A dataclass containing comparison results:

| Field | Type | Description |
|-------|------|-------------|
| `match_result` | `bool` | `True` if files are identical |
| `extra_cols_in_first_file` | `List[str]` | Columns only in the first file |
| `extra_cols_in_second_file` | `List[str]` | Columns only in the second file |
| `extra_rows_in_first_file` | `List[str]` | Rows only in the first file |
| `extra_rows_in_second_file` | `List[str]` | Rows only in the second file |
| `mismatched_rows` | `List[Dict]` | Cell-level mismatches with row, column, first, second |

## Contributing

Contributions are welcome!

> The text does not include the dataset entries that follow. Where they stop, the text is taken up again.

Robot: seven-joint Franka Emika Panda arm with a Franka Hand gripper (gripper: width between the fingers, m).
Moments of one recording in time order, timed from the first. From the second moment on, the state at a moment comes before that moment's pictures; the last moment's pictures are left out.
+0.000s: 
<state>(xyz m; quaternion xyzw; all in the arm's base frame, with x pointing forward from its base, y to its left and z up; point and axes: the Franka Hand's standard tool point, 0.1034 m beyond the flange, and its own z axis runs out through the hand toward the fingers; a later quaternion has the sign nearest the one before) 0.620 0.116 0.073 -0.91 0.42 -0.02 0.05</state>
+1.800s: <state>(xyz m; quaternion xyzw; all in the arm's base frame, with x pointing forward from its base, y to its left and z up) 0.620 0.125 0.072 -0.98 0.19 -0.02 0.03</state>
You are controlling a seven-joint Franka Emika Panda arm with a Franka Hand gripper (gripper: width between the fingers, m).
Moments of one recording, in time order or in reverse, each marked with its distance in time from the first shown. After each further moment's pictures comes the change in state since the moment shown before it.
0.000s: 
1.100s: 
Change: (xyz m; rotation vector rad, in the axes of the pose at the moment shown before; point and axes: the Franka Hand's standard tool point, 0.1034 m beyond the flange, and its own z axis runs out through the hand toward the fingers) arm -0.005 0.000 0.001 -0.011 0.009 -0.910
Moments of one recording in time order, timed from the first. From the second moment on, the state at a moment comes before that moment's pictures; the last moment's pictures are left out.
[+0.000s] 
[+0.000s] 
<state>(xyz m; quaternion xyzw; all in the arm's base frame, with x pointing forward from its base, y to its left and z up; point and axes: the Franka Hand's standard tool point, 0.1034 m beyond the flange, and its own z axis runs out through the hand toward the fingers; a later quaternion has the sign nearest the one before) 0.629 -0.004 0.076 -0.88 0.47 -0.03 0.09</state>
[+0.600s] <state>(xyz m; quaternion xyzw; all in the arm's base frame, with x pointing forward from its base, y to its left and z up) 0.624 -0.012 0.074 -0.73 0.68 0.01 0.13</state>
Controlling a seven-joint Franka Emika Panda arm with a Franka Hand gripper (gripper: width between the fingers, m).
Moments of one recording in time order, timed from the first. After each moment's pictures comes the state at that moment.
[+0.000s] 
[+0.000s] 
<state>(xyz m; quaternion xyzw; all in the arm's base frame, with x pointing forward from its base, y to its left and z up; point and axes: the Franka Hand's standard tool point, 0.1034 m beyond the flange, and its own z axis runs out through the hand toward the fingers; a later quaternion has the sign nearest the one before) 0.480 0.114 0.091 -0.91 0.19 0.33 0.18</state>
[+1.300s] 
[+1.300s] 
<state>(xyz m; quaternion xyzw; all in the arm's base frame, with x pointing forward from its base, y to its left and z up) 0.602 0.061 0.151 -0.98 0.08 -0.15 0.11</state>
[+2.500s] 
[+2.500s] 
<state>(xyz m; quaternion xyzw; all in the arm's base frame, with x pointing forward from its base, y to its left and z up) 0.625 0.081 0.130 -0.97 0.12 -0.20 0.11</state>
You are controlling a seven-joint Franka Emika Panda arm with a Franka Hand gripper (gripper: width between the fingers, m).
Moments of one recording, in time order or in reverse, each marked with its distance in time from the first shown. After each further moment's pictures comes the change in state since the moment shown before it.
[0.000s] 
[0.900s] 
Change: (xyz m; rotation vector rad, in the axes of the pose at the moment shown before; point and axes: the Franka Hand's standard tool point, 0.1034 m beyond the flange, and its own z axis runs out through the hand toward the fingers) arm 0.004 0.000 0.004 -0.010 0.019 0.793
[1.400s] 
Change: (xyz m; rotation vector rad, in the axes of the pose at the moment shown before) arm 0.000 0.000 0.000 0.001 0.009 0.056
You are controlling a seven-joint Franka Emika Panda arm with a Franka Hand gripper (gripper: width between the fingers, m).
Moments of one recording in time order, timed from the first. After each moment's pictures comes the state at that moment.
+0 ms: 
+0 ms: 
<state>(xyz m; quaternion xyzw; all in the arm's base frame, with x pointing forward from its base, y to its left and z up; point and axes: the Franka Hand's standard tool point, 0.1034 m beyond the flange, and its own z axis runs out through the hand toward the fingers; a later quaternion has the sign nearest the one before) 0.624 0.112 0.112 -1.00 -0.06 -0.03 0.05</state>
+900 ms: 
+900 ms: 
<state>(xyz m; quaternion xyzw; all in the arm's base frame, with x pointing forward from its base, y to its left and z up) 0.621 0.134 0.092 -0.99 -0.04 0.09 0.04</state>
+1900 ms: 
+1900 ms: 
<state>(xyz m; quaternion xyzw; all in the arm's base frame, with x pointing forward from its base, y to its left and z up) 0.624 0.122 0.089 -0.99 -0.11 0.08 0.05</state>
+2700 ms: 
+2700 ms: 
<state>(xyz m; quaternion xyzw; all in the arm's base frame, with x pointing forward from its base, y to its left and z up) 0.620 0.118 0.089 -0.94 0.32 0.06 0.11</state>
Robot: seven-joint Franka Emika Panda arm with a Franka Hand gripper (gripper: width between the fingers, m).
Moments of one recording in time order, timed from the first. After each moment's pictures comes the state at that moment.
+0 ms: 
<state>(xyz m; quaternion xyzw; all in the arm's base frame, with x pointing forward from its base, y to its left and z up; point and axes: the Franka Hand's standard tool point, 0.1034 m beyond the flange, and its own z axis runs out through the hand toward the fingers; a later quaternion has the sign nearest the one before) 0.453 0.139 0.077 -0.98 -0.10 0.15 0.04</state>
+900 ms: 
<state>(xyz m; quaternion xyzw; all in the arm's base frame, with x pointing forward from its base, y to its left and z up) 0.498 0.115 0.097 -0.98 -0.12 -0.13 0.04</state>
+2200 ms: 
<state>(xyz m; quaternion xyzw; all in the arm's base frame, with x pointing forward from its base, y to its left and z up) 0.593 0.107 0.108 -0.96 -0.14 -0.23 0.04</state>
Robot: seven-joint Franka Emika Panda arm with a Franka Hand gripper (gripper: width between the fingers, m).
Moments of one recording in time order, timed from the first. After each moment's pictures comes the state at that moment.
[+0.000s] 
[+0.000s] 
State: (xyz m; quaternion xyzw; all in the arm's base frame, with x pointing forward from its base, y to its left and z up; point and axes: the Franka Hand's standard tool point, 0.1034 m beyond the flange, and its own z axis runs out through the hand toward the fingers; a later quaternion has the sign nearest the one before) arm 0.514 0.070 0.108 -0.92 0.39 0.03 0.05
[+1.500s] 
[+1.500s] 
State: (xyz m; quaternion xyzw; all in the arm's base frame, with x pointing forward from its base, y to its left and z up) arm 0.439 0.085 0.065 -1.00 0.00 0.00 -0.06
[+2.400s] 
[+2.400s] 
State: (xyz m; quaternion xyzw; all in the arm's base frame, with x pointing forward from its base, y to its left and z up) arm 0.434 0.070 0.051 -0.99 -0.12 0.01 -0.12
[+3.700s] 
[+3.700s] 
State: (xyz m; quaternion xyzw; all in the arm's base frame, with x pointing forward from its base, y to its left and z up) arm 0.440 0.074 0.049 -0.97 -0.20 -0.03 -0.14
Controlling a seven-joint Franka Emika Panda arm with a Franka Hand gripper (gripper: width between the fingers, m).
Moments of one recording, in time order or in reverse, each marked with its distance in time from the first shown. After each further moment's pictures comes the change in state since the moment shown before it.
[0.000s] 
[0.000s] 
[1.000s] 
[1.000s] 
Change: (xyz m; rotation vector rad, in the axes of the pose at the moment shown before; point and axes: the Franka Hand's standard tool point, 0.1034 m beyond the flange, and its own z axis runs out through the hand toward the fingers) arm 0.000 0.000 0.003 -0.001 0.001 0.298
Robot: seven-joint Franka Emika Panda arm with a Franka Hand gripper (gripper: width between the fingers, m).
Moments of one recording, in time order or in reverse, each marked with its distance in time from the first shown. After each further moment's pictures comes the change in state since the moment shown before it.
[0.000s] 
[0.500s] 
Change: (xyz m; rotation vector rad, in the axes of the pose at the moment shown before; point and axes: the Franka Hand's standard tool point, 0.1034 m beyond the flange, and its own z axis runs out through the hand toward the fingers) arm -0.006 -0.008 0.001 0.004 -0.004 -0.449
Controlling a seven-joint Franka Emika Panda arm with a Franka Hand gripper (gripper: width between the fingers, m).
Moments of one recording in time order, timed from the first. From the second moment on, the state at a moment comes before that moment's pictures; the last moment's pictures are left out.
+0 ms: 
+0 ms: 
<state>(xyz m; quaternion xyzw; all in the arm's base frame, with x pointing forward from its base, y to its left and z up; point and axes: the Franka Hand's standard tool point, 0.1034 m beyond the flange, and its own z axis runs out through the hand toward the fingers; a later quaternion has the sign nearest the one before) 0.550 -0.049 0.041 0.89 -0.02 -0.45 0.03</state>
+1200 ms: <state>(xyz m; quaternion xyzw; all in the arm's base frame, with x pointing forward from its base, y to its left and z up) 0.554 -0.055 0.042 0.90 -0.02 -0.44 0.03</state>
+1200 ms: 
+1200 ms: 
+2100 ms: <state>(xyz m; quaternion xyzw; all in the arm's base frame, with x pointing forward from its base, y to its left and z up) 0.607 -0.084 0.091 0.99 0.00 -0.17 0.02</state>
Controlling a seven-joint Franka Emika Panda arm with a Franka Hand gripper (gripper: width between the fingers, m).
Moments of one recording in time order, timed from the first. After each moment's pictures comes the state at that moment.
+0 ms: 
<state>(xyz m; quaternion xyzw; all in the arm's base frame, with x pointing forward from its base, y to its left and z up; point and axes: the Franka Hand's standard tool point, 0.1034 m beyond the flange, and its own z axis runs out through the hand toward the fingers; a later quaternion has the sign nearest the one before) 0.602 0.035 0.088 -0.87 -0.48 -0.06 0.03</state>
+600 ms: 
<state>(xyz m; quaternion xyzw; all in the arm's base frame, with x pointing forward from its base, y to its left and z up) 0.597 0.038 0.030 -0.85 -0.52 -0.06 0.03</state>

Please open an issue or submit a pull request on [GitHub](https://github.com/ashishnarmen/csv-diff-tool).

```bash
# Clone and install for development
git clone https://github.com/ashishnarmen/csv-diff-tool.git
cd csv-diff-tool
pip install -e ".[test]"

# Run tests with unittest and coverage
coverage run -m unittest discover tests/
coverage report -m

# Or, if you prefer pytest (install separately)
pip install pytest pytest-cov
pytest tests/ -v --cov=csv_diff_tool
```

## License

This project is licensed under the MIT License - see the [LICENSE](LICENSE) file for details.